Passt aufeinander auf! Hier sollen sich alle wohlfühlen können! Total Liberation!

1 Bezeichnet alle, denen von Geburt an das Geschlecht „männlich“
zugeschrieben wurde und die sich damit identifizieren.
2 FLTI* ist die Abkürzung für Frauen/Lesben/Trans*/Inter* und eine
Gruppenbezeichnung für Menschen, die negativ von Sexismus betroffen sind.
Als Trans* bezeichnen sich verschiedene Identitäten die sich nicht, oder
nicht ganz mit dem bei der Geburt zugeordneten Geschlecht identifizieren.
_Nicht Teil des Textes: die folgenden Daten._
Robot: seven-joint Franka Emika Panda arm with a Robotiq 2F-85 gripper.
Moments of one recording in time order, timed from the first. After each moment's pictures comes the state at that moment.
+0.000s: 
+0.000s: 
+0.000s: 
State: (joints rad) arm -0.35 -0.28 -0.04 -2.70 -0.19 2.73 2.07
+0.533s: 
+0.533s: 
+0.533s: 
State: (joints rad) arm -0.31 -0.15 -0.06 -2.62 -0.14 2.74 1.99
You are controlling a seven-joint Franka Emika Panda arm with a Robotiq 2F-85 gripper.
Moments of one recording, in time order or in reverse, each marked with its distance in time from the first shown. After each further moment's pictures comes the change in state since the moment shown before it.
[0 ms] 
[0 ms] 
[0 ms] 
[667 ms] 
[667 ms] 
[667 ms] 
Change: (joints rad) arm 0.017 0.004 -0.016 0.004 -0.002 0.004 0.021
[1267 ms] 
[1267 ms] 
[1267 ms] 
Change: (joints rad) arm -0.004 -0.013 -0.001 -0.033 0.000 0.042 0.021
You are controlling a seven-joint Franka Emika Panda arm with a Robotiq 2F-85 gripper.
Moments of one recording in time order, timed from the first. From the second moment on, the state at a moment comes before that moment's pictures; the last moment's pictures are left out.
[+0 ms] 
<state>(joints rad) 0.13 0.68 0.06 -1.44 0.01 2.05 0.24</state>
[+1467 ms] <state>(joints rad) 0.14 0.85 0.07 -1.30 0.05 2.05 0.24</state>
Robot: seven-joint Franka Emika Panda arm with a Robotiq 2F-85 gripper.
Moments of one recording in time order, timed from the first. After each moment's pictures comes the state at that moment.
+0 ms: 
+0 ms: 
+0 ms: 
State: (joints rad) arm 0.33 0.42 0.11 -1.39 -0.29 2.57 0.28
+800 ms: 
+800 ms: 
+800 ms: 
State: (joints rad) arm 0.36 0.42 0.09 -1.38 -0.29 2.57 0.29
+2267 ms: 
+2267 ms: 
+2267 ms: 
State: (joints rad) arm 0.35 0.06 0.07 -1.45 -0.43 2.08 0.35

Inter* ist eine Selbstbezeichnung von Menschen die wegen ihrer Anatomie
und/oder Chromosomen und/oder Hormonen nicht eindeutig dem weiblichen
oder dem männlichen Geschlecht zugeordnet werden.
3 Rassismus bringt nicht nur (strukturelle) Diskriminierung mit sich,
sondern auch eine (strukturelle) Privilegierung von Weißen. Mit der
Benennung von weiß sollen Selbstverständlichkeiten sichtbar gemacht
werden, die sonst als unsichtbare Norm im Alltag wirken. In Deutschland
ist vor allem die Gleichsetzung von weiß=deutsch virulent. In diesem
Zusammenhang ist auch die Frage nach „Woher kommst du eigentlich?“ zu
begreifen, wenn Menschen nicht den „typischen“ Merkmalen von „den
Deutschen“ entsprechen (also Hautfarbe, Haarfarbe, Religiösität). Jedes
Wissen über Weißsein geht aus dem (Überlebens-)Wissen von PoC hervor.